The December 1 editorial on Cyprus and the European Union by the Financial Times advocates
nothing less than allowing the annexation of thirty seven percent of Cypriot territory to the Turks,
and allowing the ethnic cleansing of over 200,000 Greek Cypriots to stand. The dangerous
precedent set by the British and French appeasement of Germany during the 1930's stands as a
powerful example as to why Europe must ensure that Turkey comply with all conditions put forth
toward Cyprus, or be denied membership. For two hundred years, British and Western policies were
based on appeasing Turkish regimes (Ottoman and Kemalist). The result has been the systematic
genocide and extermination of Armenian, Assyrian, and Greek Christians from their homelands in
Anatolia, and the preservation of a repressive and fanatical military dictatorship in Turkey that has
paved the way for an Islamic takeover through its rigid intolerance.

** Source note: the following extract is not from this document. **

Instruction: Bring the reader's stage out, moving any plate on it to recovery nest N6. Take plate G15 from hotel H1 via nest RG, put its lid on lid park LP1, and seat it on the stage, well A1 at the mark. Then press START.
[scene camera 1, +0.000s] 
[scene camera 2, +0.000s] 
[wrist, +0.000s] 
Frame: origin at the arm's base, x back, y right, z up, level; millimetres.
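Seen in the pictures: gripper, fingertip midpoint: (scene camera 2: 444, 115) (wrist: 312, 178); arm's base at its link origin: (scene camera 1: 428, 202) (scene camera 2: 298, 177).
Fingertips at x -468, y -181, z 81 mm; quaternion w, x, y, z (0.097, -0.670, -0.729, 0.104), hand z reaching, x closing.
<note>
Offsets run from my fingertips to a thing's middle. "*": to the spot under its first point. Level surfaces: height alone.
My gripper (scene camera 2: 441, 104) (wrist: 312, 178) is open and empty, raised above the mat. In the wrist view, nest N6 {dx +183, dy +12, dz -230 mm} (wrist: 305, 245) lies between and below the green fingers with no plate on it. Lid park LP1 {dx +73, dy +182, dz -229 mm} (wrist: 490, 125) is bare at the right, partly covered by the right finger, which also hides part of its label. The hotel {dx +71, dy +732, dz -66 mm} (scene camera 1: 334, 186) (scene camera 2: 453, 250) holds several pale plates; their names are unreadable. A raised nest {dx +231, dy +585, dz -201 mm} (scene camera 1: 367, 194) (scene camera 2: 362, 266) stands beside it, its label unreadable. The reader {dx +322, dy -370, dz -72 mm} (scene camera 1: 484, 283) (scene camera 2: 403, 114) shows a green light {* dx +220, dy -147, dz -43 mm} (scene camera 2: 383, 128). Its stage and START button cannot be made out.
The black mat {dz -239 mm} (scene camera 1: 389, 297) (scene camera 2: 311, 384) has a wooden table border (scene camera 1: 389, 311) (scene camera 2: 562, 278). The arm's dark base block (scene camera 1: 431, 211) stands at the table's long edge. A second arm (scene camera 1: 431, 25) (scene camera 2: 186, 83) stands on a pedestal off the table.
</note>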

Abandoning established legal, moral, and political principles of the European Union would be
harmful for Cyprus and Turkish democracy alike. The reform of Turkey has been a major issue
in the foreign policies of the Western powers for over two centuries. Both the declining Ottoman
Empire and the successor Turkish Republic have remained immune toward reform because Turkish
leaders always understood that Western governments tended to balk when it came to forcing
Turkey to account for its most notorious crimes against humanity which have been manifested
through genocide and ethnic cleansing against non-Turkic and non-Muslim populations, torture
and murder against Turkish dissidents, and acts of external aggression against neighbors such
as Syria and Cyprus.
The conflict in Cyprus is between the internationally recognized Republic of Cyprus which can
claim the accords of 1959, numerous United Nations Resolutions, and various rulings of the European
Court of Human Rights to supply the steadfast validity of its positions, and the Turkish aggressor on
the other. Allowing trade or direct flights inside the Turkish occupied territories of Cyprus would bring
about the dissolution of the Republic and leave the population of Cyprus vulnerable to the future whims
and territorial desires of Turkey's brutal political leadership which will either continue to be right wing
zealots among the General Staff, or fanatical Islamic fundamentalists who have established
great political power and influence despite decades of incessant apologies by Western politicians and
commentators alike on behalf of Turkey even amidst State sponsored atrocities such as the anti-Greek
pogroms of 1955.
The members of the European Union who insist on holding the line against Turkey deserve praise and
not criticism. If Turkey is not held accountable for its aggression in Cyprus and repressive domestic
policies, history will further repeat itself with Turkey being rewarded for its cruel and inhumane policies.
Turkish reform of its external and domestic policies will not be possible if the European Union bends
the rules in order to accommodate Ankara. It appears that the Financial Times has adopted the
ideas of disgraced Prime Minister Neville Chamberlain.